WORK TASK
Gather each line in the entries that includes the string "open".

(Recorded data)
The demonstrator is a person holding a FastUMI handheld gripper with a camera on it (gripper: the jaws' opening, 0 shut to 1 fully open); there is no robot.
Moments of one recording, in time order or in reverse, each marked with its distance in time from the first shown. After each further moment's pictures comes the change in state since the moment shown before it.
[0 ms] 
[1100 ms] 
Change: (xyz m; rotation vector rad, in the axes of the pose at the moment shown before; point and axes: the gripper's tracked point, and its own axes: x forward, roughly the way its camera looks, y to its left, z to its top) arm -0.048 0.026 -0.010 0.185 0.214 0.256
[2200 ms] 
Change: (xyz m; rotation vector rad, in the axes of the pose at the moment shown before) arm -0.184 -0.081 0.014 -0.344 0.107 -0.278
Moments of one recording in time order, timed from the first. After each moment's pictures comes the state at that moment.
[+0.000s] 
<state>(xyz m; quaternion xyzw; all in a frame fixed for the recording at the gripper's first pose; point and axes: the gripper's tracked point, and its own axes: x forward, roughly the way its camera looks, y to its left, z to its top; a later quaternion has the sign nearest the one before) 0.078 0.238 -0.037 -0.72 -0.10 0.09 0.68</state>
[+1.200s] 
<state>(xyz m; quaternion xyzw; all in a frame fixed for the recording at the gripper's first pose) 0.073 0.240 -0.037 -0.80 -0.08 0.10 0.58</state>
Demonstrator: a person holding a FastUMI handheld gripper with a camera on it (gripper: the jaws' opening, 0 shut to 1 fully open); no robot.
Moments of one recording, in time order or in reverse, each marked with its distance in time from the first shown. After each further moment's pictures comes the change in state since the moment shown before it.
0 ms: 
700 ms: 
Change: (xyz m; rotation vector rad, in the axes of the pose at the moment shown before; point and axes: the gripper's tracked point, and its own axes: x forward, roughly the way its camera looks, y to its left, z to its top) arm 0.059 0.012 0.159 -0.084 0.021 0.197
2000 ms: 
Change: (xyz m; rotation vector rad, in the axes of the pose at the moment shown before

SOLUTION BELOW
The demonstrator is a person holding a FastUMI handheld gripper with a camera on it (gripper: the jaws' opening, 0 shut to 1 fully open); there is no robot.
Demonstrator: a person holding a FastUMI handheld gripper with a camera on it (gripper: the jaws' opening, 0 shut to 1 fully open); no robot.

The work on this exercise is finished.